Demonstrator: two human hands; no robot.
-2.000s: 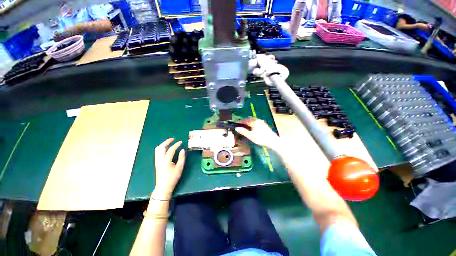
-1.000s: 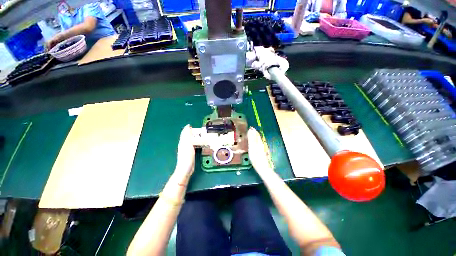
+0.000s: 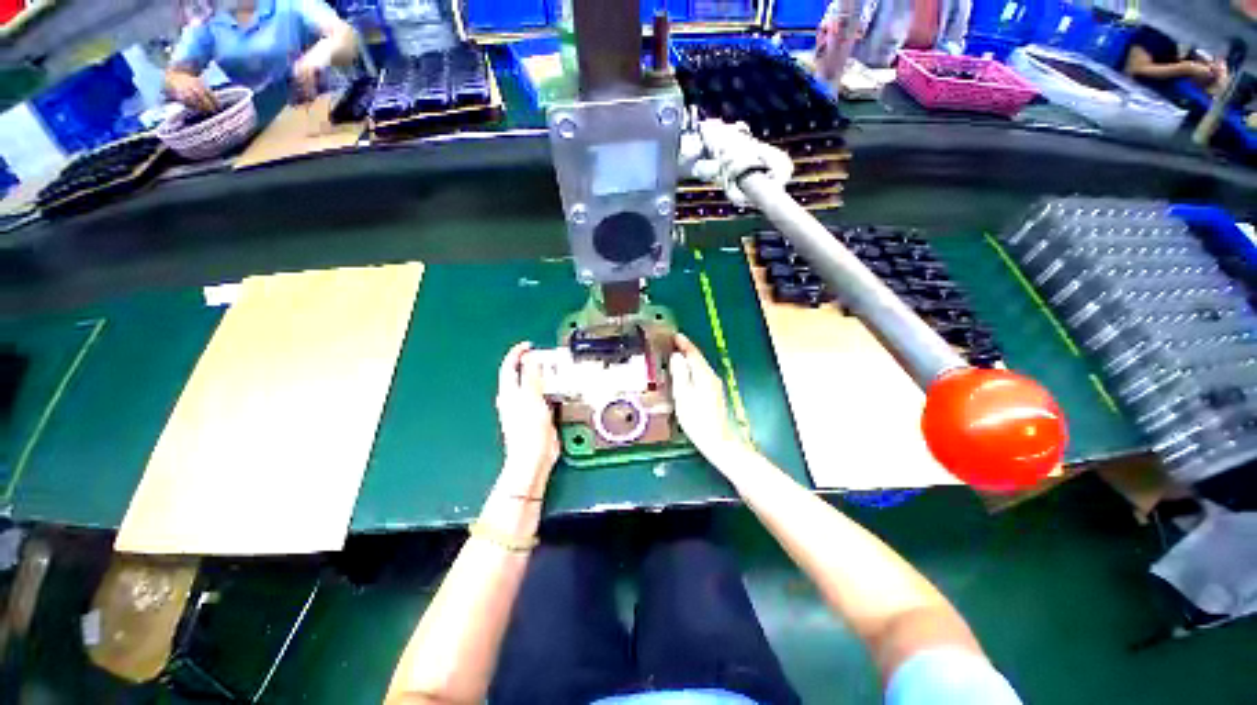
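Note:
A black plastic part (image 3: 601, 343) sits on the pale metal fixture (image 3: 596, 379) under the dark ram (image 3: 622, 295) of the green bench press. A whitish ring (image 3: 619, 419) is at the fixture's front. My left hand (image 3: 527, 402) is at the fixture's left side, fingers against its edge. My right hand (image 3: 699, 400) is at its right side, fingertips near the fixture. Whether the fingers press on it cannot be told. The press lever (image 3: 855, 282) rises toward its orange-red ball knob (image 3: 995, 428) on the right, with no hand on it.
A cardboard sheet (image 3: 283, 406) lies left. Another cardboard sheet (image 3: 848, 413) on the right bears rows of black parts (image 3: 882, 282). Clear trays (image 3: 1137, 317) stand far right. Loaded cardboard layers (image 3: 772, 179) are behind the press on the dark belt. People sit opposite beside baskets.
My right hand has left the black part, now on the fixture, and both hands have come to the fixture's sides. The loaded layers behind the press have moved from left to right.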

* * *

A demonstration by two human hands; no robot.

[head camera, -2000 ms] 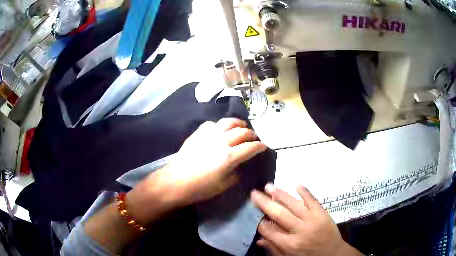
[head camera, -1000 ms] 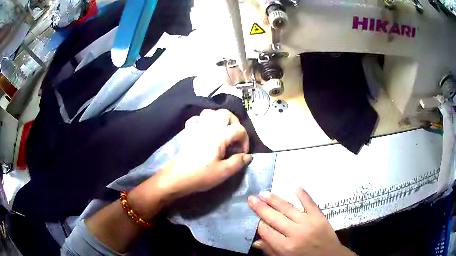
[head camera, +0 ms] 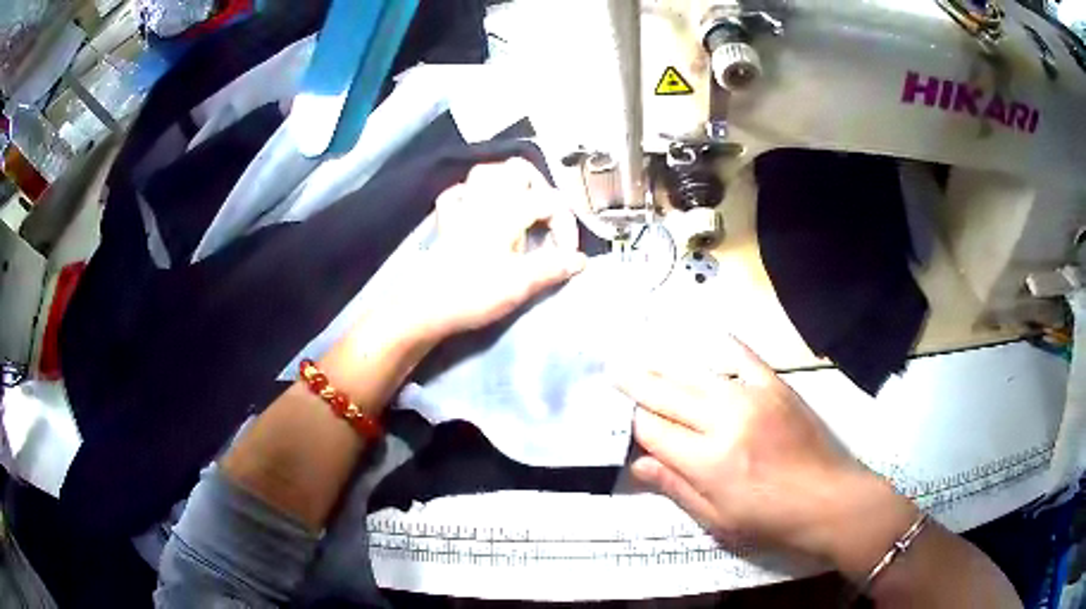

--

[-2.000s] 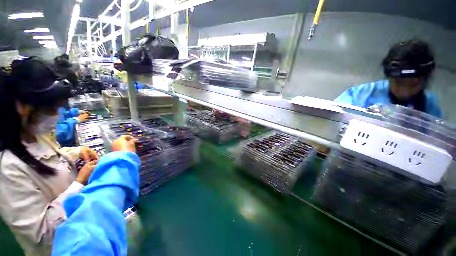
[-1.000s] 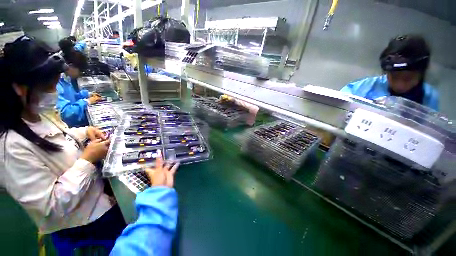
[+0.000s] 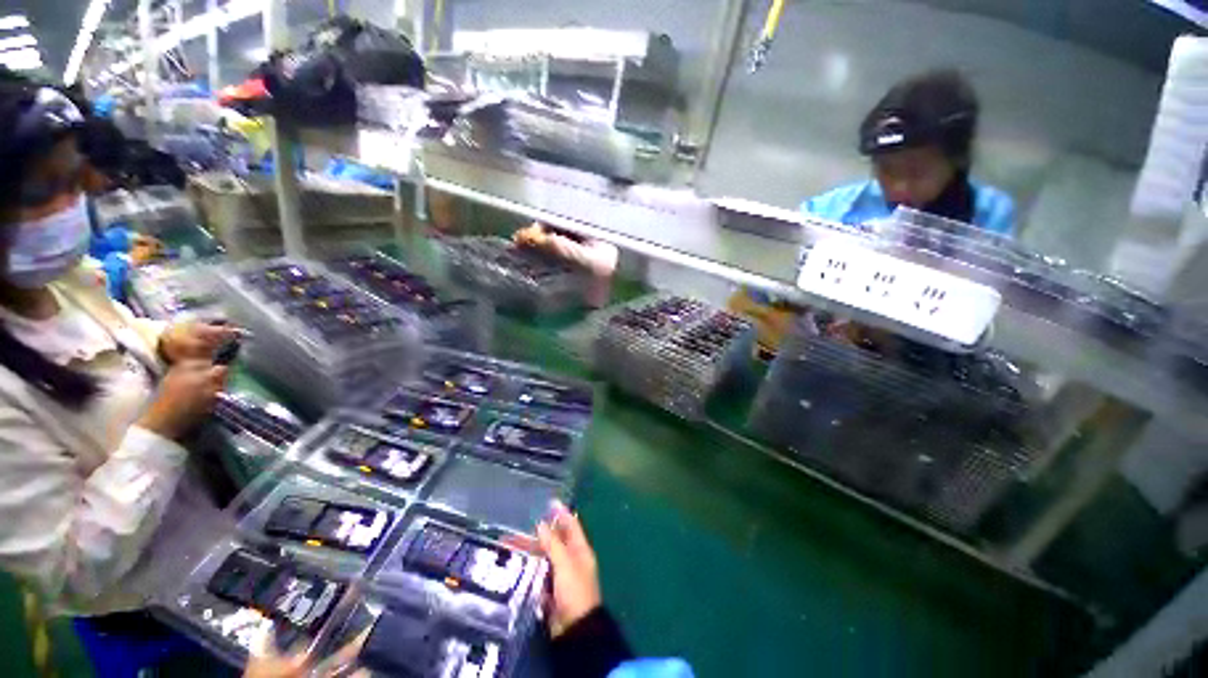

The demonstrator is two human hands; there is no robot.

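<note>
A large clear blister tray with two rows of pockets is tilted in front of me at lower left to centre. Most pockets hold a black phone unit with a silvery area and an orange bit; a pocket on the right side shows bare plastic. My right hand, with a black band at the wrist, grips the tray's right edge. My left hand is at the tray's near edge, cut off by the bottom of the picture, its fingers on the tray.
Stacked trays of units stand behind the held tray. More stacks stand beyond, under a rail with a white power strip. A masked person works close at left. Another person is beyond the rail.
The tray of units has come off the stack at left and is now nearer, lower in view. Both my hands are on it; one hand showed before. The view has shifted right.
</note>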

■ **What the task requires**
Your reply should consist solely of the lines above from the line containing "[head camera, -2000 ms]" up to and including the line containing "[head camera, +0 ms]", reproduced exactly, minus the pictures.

■ **Written response**
[head camera, -2000 ms] 
[head camera, -1000 ms] 
[head camera, +0 ms] 

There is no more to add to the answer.